• [Data shown]

Content starts

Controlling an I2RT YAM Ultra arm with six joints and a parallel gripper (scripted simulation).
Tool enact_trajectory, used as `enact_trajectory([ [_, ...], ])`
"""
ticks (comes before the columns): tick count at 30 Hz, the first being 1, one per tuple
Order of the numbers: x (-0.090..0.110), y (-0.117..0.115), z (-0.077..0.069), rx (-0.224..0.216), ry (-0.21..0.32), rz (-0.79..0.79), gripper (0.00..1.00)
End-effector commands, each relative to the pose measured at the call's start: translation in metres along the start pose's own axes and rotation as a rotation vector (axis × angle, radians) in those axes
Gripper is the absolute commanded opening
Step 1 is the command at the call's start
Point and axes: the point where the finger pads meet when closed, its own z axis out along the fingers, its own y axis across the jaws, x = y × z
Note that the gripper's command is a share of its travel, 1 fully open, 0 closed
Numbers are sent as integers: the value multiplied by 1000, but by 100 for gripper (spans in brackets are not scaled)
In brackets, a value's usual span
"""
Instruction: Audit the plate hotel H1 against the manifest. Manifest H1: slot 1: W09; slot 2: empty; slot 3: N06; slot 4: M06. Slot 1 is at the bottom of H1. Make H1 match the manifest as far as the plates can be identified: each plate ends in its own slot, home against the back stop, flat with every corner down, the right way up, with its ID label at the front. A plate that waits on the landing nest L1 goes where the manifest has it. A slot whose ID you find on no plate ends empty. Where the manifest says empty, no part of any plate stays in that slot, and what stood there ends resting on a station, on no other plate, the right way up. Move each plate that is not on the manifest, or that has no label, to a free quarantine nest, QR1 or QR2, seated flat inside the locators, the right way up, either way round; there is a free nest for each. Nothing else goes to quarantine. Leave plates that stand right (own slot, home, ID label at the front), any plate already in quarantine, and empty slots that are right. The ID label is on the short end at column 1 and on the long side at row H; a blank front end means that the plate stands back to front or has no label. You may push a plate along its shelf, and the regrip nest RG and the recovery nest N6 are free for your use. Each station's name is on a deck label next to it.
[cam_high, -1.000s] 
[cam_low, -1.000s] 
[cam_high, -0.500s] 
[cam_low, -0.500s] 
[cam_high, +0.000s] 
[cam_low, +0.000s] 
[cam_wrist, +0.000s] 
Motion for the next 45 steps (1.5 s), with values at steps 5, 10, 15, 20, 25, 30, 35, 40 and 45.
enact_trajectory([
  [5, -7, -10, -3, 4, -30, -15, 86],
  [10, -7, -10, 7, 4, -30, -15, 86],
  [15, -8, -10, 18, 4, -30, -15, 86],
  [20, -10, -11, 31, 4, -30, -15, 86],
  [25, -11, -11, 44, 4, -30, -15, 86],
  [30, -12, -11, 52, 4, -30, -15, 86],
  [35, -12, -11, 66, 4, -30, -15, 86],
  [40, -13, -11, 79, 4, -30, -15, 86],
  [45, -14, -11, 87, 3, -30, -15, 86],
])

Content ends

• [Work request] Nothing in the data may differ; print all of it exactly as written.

• [Exercise answer]
Controlling an I2RT YAM Ultra arm with six joints and a parallel gripper (scripted simulation).
Tool enact_trajectory, used as `enact_trajectory([ [_, ...], ])`
"""
ticks (comes before the columns): tick count at 30 Hz, the first being 1, one per tuple
Order of the numbers: x (-0.090..0.110), y (-0.117..0.115), z (-0.077..0.069), rx (-0.224..0.216), ry (-0.21..0.32), rz (-0.79..0.79), gripper (0.00..1.00)
End-effector commands, each relative to the pose measured at the call's start: translation in metres along the start pose's own axes and rotation as a rotation vector (axis × angle, radians) in those axes
Gripper is the absolute commanded opening
Step 1 is the command at the call's start
Point and axes: the point where the finger pads meet when closed, its own z axis out along the fingers, its own y axis across the jaws, x = y × z
Note that the gripper's command is a share of its travel, 1 fully open, 0 closed
Numbers are sent as integers: the value multiplied by 1000, but by 100 for gripper (spans in brackets are not scaled)
In brackets, a value's usual span
"""
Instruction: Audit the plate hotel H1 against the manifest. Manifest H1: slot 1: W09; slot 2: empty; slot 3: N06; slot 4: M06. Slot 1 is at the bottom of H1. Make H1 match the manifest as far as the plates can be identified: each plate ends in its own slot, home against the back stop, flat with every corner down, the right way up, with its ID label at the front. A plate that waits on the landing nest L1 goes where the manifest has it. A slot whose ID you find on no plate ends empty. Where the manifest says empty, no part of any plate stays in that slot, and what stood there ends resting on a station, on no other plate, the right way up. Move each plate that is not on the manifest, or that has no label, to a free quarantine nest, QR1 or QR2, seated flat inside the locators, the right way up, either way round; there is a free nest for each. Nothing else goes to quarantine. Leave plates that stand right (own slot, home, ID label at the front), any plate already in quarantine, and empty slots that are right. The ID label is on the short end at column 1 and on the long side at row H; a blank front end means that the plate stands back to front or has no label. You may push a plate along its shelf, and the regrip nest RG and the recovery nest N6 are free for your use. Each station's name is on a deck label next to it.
[cam_high, -1.000s] 
[cam_low, -1.000s] 
[cam_high, -0.500s] 
[cam_low, -0.500s] 
[cam_high, +0.000s] 
[cam_low, +0.000s] 
[cam_wrist, +0.000s] 
Motion for the next 45 steps (1.5 s), with values at steps 5, 10, 15, 20, 25, 30, 35, 40 and 45.
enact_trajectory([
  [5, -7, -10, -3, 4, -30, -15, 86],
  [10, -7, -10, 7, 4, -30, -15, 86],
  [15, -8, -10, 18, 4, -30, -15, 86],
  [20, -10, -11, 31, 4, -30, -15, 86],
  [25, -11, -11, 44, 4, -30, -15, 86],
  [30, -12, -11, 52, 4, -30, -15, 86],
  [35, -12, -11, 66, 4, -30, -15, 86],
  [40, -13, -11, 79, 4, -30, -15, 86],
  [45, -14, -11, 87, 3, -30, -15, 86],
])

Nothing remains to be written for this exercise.